Everything in the listing below must be set down again exactly, apart from the pictures.
★ ★ ★ ★ ★
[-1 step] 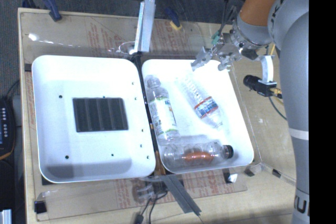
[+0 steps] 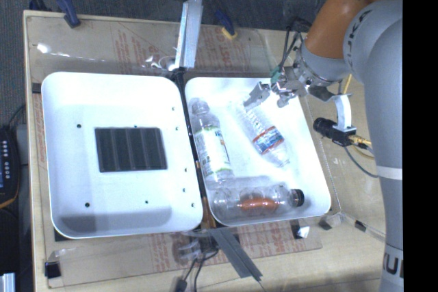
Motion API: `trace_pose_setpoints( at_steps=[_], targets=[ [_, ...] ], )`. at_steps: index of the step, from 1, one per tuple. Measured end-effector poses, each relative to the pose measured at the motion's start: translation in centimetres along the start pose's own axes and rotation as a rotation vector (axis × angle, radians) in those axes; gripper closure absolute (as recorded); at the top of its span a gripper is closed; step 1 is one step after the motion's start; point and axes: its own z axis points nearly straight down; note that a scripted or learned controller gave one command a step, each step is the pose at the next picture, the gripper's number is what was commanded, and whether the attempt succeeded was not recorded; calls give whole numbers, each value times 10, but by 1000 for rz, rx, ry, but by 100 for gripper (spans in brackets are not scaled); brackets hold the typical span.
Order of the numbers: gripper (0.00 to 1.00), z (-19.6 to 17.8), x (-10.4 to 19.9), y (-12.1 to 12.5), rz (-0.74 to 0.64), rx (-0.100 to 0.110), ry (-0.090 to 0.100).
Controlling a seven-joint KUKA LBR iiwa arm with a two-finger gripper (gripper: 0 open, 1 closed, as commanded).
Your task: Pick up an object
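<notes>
Three clear plastic bottles lie in the right bin point(image 2: 311, 147). One with a white and green label point(image 2: 211, 146) runs along the bin's left wall. A second with a red and blue label point(image 2: 265, 137) lies slanted in the middle. The third, with a black cap and something orange-red inside point(image 2: 256, 200), lies along the front wall. My gripper point(image 2: 269, 95) hovers over the bin's back right part, just beyond the far end of the red-and-blue-label bottle. It is open and nothing sits between its fingers point(image 2: 255, 96).
The left bin point(image 2: 68, 99) has a dark ribbed rectangle point(image 2: 130, 149) on its floor. An upright grey bar point(image 2: 189, 34) stands at the back between the bins. Blue clamps point(image 2: 67, 10) grip the bench's back edge.
</notes>
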Motion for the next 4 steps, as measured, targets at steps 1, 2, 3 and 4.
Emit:
trace_pose_setpoints(
  at_steps=[1, 2, 3, 4],
  targets=[
    [0, 65, -3, 16, 163, 3, 1],
    [0, 65, -3, 17, 163, 3, 1],
    [0, 100, 13, -34, 4, -2, -1],
    [0, 99, 22, -54, -92, -5, -6]
  ],
)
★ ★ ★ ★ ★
*Solution to this problem*.
[-1 step] 
[+0 steps] 
Motion API: `trace_pose_setpoints( at_steps=[_], targets=[ [_, ...] ], )`. at_steps: index of the step, from 1, one per tuple. Measured end-effector poses, each relative to the pose measured at the motion's start: translation in centimetres along the start pose's own axes and rotation as a rotation vector (axis × angle, radians) in those axes; gripper closure absolute (as recorded); at the top of its span a gripper is closed; step 1 is one step after the motion's start; point and axes: its own z axis points nearly straight down; note that a scripted or learned controller gave one command a step, each step is the pose at the next picture, the gripper's number is what was commanded, and whether the attempt succeeded was not recorded; calls give whole numbers, each value times 10, but by 1000 for rz, rx, ry, but by 100 for gripper (spans in brackets are not scaled); brackets hold the typical span.
Order of the numbers: gripper (0.00 to 1.00), z (-19.6 to 17.8), x (-10.4 to 19.9), y (-12.1 to 12.5), rz (-0.74 to 0.64), rx (-0.100 to 0.110), ry (-0.090 to 0.100).
Controlling a seven-joint KUKA LBR iiwa arm with a two-finger gripper (gripper: 0 open, 1 closed, as commanded).
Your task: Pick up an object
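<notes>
Three clear plastic bottles lie in the right bin point(image 2: 311, 147). One with a white and green label point(image 2: 211, 146) runs along the bin's left wall. A second with a red and blue label point(image 2: 265, 137) lies slanted in the middle. The third, with a black cap and something orange-red inside point(image 2: 256, 200), lies along the front wall. My gripper point(image 2: 269, 95) hovers over the bin's back right part, just beyond the far end of the red-and-blue-label bottle. It is open and nothing sits between its fingers point(image 2: 255, 96).
The left bin point(image 2: 68, 99) has a dark ribbed rectangle point(image 2: 130, 149) on its floor. An upright grey bar point(image 2: 189, 34) stands at the back between the bins. Blue clamps point(image 2: 67, 10) grip the bench's back edge.
</notes>
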Motion for the next 4 steps, as measured, targets at steps 1, 2, 3 and 4.
Emit:
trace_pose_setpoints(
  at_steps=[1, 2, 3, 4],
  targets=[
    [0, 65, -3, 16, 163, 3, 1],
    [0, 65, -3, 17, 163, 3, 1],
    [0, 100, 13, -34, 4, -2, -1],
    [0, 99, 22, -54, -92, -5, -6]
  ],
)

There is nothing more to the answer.